Qu’est-ce donc alors qu’écrire ? Une machine, ça écrit, ça produit du sens, même là où il n’y en a pas pour nous, tout simplement du fait des automatismes qu’elle mobilise et des conséquences sémantiques qui en résultent. On peut en parallèle se demander : "qu’est-ce qui vaut le détour dans tout ce que j’ai écrit sur Internet ?" Nous n’arrêtons pas d’écrire, de produire du signifiant, mais le signifié se réduit à l’intérêt personnel, familial ou privé auquel il se résume. Cependant la communication ne se réduit pas à dire des choses importantes ou intéressantes à des interlocuteurs eux-mêmes intéressés. Il y a aussi, dans les espaces numériques, le plaisir de parler pour ne rien dire, ce qui peut demander du talent. Internet est alors le spectacle de l’entre-expression du sens et du non-sens. Il y a de la parole sérieuse, celle principalement qui produit du droit, de la norme. Mais il y a aussi un régime de vie, de la circulation d’écrit et de signification, qui est à lui-même sa propre fin.

On peut alors former un néologisme pour désigner cette étude de ce que les réseaux dévoilent de nous-mêmes, en s’appuyant sur le grec δίκτυο qui signifie réseau : la diktyologie. On peut mener cette étude selon trois axes.


Les trois axes de la diktyologie

L’axe logologique 
L’écriture, la production de signifiants fait que les réseaux forment un système de signification en translation. Ainsi quand on écrit un mot dans son navigateur, celui-ci est interprété par ce logiciel, qui l’interprète pour le système d’exploitation, qui l’interprète à son tour pour la machine. On manipule plusieurs langages sans s’en apercevoir, qui s’écrivent avec la machine.
On pourra alors se demander ce que signifie participer ainsi à une oeuvre commune. Nous avons l’illusion d’écrire ce que nous voulons, mais pour cela on utilise des protocoles contraints qui ne peuvent pas être sans incidence sur l’écrit et la pensée qui y préside.


L’axe nomologique 
la concurrence des normativités.: Il y a un projet d’"Internet responsable" (éviter les échanges illégaux, voire immoraux, ne pas être agressif...) mais la responsabilité, au delà de la morale familiale ou sociale, consiste par exemple à savoir pourquoi on choisit tel navigateur plutôt que tel autre. La véritable responsabilité est dans l’appropriation des langages. "Le code, c’est la loi", pour paraphraser le juriste américain Lawrence Lessig. Quand une société américaine comme l’ICANN a le monopole mondial de la régulation des noms de domaine de premier niveau (.com, .fr, .org...) avec les codes informatiques qui leur correspondent, cela mérite réflexion.[1]


L’axe égologique 
La question n’est pas "que suis-je dans cette salle des machines ?" mais "qu’est-ce que cette subjectivité liée à Internet, qui se définit par le numérique ?" Nous sommes à distance numérique de nous-mêmes car les réseaux sont de la mémoire et des traces, et non pas simplement le dépôt de ce que nous fûmes et de ce que nous continuons d’être. Les réseaux permettent ainsi de mettre sur le même plan passé et présent. D’un point de vue informatique, il n’y a pas de différence essentielle entre entre 2002 et 2012 : l’on est "tout entier" dans ce qu’on écrivit en 2002, "tout entier" dans ce qu’on écrit en 2012.
L’identité personnelle est ainsi devenue élastique. Elle est exposée non plus seulement aux intentions de mes interlocuteurs mais à des machines qui définissent mon identité. Par exemple, mon identité est prise en charge par des sites marchands qui, au moyen de leurs algorithmes, se souviennent de mes précédentes recherches et me proposent des produits susceptibles de m’intéresser.
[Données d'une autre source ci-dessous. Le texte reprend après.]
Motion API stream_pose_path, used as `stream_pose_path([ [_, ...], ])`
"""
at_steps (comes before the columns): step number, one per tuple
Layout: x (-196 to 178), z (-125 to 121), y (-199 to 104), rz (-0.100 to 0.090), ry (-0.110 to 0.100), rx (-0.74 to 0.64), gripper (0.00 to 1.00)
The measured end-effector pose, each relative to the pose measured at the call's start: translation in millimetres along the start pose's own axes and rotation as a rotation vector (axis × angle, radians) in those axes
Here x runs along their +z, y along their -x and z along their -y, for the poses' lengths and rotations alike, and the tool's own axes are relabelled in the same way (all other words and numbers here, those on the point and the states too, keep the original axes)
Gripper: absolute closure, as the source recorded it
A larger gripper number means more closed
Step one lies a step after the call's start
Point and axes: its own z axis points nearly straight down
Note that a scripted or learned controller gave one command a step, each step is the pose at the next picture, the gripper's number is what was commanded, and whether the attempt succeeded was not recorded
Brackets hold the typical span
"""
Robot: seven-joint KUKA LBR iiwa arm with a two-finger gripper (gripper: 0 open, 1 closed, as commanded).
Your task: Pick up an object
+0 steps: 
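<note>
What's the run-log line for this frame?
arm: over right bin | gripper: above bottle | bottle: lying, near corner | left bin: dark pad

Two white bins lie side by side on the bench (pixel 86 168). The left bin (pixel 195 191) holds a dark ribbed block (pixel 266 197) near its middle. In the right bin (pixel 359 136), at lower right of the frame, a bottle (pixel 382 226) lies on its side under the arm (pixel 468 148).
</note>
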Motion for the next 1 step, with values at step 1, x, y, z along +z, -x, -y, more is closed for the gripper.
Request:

Tout cela ne nous plonge pas dans les mondes de Blade runner ou de 1984 mais mérite d’être élucidé pour comprendre à nouveaux frais la façon dont nous produisons notre monde.




  1. Si l’on veut des citoyens qui comprennent le monde dans lequel ils vivent, il faut alors leur apprendre à lire et à écrire les langages informatiques et à réfléchir sur les potentialités du numérique en termes de liberté ou d’aliénation.